• Exercise:
With nothing added or dropped, copy the data that follows exactly.

• Given entries:
◆ ◆ ◆

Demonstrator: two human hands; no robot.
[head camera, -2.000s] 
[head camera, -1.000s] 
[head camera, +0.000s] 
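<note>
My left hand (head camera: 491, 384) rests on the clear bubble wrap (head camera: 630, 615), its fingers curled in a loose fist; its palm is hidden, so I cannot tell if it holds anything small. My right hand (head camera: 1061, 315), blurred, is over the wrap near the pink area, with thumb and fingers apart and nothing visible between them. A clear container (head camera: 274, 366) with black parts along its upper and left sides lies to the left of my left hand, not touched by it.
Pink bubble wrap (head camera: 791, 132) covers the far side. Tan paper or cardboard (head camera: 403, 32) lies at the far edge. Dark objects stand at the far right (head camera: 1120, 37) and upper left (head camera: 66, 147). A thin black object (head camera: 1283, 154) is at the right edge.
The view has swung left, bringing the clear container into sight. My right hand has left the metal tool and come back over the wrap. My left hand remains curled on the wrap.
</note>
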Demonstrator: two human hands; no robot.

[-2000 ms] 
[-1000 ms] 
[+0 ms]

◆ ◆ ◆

• Result:
Demonstrator: two human hands; no robot.
[head camera, -2.000s] 
[head camera, -1.000s] 
[head camera, +0.000s] 
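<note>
My left hand (head camera: 491, 384) rests on the clear bubble wrap (head camera: 630, 615), its fingers curled in a loose fist; its palm is hidden, so I cannot tell if it holds anything small. My right hand (head camera: 1061, 315), blurred, is over the wrap near the pink area, with thumb and fingers apart and nothing visible between them. A clear container (head camera: 274, 366) with black parts along its upper and left sides lies to the left of my left hand, not touched by it.
Pink bubble wrap (head camera: 791, 132) covers the far side. Tan paper or cardboard (head camera: 403, 32) lies at the far edge. Dark objects stand at the far right (head camera: 1120, 37) and upper left (head camera: 66, 147). A thin black object (head camera: 1283, 154) is at the right edge.
The view has swung left, bringing the clear container into sight. My right hand has left the metal tool and come back over the wrap. My left hand remains curled on the wrap.
</note>
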Demonstrator: two human hands; no robot.

[-2000 ms] 
[-1000 ms] 
[+0 ms]

The required output is now complete.